You can also run Vector with Python's SimpleHTTPServer:

$ cd vector/app
$ python -m SimpleHTTPServer 8080

Then open Vector on your browser:

http://localhost:8080

And enter the hostname from the server you plan on monitoring. That's it!

Widgets & Dashboards
Vector's UI is based on dashboards and widgets. You can have one dashboard per browser tab/window. Dashboards are completely configurable and can have multiple widgets. Currentl.y there are no limits on the amount of widgets a dashboard can contain, but real-time rendering of multiple charts can consume a significant amount of CPU and slow down the application. Currently, changes made to dashboards are not persisted.

Window & Interval
Vector's UI aims to be extremely simple. Besides the hostname, there are only two configuration options, window and interval. The window option allows the user to select the rolling window size, represented in minutes, for all widgets in a dashboard. The interval option allows the user to select the metric polling interval, represented in seconds. If you have many widgets in a dashboard and the application starts to show signs of slowness, you should be able to decrease the window size and/or increase the interval to reduce CPU utilization.

Dashboards & Widgets

Vector comes with a predefined set of widgets and dashboards that can be easily extended. Here is a short list of metrics available by default.

CPU

  • Load Average
  • Runnable
  • CPU Utilization
  • Per-CPU Utilization
  • Context Switches

Memory

  • Memory Utilization
  • Page Faults

Disk

  • Disk IOPS
  • Disk Throughput
  • Disk Utilization
  • Disk Latency

Network

  • Network Drops
  • TCP Retransmits
  • TCP Connections
  • Network Throughput
  • Network Packets
Currently, there are only two pre-configured dashboards on Vector. The "default" dashboard, with a set commonly used widgets, and an empty dashboard.

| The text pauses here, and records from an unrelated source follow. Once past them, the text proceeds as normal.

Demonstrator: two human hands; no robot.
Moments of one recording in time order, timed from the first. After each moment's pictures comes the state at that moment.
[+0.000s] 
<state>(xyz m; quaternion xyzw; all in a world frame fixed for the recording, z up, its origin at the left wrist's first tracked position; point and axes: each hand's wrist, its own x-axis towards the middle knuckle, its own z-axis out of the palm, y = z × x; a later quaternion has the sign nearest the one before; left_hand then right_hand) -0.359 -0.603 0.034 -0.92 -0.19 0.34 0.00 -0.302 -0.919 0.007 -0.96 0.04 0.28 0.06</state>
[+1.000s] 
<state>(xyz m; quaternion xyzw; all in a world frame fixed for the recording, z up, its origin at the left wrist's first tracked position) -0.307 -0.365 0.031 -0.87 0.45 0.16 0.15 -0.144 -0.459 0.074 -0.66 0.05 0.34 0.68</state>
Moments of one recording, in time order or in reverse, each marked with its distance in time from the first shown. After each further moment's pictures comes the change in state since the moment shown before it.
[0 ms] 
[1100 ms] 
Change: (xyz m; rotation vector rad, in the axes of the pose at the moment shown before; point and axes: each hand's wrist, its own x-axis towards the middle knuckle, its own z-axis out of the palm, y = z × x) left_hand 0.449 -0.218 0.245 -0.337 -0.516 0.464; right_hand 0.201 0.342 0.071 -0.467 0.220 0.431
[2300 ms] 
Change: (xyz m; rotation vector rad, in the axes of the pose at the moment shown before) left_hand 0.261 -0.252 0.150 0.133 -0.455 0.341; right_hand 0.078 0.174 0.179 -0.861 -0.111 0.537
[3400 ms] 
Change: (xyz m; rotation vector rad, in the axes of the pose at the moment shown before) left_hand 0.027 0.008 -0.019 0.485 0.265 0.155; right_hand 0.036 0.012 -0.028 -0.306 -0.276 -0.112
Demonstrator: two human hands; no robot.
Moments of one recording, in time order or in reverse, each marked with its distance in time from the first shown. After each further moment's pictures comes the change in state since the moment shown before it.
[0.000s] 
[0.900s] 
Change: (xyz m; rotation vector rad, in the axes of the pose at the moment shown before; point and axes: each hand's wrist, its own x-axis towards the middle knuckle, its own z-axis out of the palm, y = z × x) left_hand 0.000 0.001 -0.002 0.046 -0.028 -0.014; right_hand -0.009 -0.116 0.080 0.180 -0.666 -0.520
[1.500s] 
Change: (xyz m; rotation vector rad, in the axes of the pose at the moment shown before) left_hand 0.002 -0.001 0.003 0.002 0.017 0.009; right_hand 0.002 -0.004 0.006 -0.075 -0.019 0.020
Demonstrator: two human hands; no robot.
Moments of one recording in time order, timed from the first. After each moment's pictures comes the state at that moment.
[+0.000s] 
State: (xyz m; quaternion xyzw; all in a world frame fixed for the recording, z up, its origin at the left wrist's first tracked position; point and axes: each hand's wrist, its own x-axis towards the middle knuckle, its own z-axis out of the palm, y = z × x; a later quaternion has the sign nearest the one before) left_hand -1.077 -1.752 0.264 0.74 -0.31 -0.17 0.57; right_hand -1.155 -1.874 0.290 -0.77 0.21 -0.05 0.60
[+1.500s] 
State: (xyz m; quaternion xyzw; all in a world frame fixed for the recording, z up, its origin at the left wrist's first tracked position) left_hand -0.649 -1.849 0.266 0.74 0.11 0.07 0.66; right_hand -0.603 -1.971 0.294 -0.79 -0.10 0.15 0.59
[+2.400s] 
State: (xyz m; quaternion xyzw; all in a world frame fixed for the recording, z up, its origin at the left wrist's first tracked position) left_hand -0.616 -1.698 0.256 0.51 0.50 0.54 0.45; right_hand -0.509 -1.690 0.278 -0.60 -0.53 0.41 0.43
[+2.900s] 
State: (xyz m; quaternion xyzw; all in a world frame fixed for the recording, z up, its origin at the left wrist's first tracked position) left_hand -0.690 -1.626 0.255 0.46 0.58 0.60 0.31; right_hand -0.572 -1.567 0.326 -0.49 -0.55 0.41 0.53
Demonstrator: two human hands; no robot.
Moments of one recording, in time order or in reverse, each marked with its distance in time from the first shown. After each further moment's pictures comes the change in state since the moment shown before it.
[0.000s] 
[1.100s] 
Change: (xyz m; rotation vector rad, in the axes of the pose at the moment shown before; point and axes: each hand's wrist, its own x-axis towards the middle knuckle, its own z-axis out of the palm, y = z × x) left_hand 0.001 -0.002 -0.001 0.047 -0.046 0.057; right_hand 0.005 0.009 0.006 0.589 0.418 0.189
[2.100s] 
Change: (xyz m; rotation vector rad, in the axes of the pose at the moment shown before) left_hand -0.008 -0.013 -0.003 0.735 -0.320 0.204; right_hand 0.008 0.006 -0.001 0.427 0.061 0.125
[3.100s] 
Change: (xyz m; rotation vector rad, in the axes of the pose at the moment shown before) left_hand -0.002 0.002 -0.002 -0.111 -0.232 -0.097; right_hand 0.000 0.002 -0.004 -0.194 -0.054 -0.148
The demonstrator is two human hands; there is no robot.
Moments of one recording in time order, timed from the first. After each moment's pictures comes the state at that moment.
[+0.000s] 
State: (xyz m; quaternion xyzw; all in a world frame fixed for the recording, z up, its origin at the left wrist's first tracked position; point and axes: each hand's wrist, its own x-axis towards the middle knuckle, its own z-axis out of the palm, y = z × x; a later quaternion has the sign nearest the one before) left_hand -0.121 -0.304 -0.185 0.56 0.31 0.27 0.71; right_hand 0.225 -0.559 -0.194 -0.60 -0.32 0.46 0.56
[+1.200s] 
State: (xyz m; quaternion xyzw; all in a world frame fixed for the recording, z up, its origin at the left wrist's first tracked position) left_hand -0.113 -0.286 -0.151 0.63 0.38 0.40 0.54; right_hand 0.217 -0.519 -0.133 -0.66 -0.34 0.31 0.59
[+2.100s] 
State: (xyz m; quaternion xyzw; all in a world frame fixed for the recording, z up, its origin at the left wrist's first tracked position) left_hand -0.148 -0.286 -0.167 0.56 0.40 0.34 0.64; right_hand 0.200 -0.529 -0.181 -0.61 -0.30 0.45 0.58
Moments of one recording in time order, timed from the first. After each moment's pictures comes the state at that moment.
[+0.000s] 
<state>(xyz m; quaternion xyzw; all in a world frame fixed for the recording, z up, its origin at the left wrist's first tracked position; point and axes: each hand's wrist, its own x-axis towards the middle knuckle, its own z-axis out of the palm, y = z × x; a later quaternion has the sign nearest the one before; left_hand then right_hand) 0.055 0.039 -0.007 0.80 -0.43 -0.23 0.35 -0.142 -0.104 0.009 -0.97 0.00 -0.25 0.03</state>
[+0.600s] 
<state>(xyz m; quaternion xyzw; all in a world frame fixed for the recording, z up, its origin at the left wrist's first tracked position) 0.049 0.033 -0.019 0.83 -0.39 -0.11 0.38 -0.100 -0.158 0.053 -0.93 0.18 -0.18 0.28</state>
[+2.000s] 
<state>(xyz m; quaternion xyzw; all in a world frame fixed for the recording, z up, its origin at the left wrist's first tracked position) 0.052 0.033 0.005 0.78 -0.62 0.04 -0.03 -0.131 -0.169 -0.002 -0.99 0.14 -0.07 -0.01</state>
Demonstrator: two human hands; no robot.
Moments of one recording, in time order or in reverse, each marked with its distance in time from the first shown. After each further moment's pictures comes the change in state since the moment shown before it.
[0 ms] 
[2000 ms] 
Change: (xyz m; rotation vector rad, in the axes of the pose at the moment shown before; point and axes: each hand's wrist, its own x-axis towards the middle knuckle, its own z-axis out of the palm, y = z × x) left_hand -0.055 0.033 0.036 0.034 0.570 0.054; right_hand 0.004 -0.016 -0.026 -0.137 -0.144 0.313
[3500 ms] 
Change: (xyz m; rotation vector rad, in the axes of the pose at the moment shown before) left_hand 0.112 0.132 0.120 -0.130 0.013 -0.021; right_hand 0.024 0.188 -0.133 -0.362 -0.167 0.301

To change dashboards, click on the "widget" drop-down menu and select the desired dashboard.

Next Steps

  • More widgets and dashboards
  • User-defined dashboards
  • Metric snapshots
  • CPU Flame Graphs
  • Disk Latency Heat Maps
  • Integration with Servo
  • Support for Cassandra

Conclusion

Observability is key to understanding how an application behaves under certain conditions and is paramount to successfully troubleshoot any performance issue. Vector allows us to closely monitor hosts in near real-time and easily correlate metrics, making them accessible to every engineer, simplifying the process of troubleshooting issues. It proved to be an invaluable tool to help us achieve great performance and we plan to continue building and improving it!

You can find Vector on GitHub and on netflix.github.io!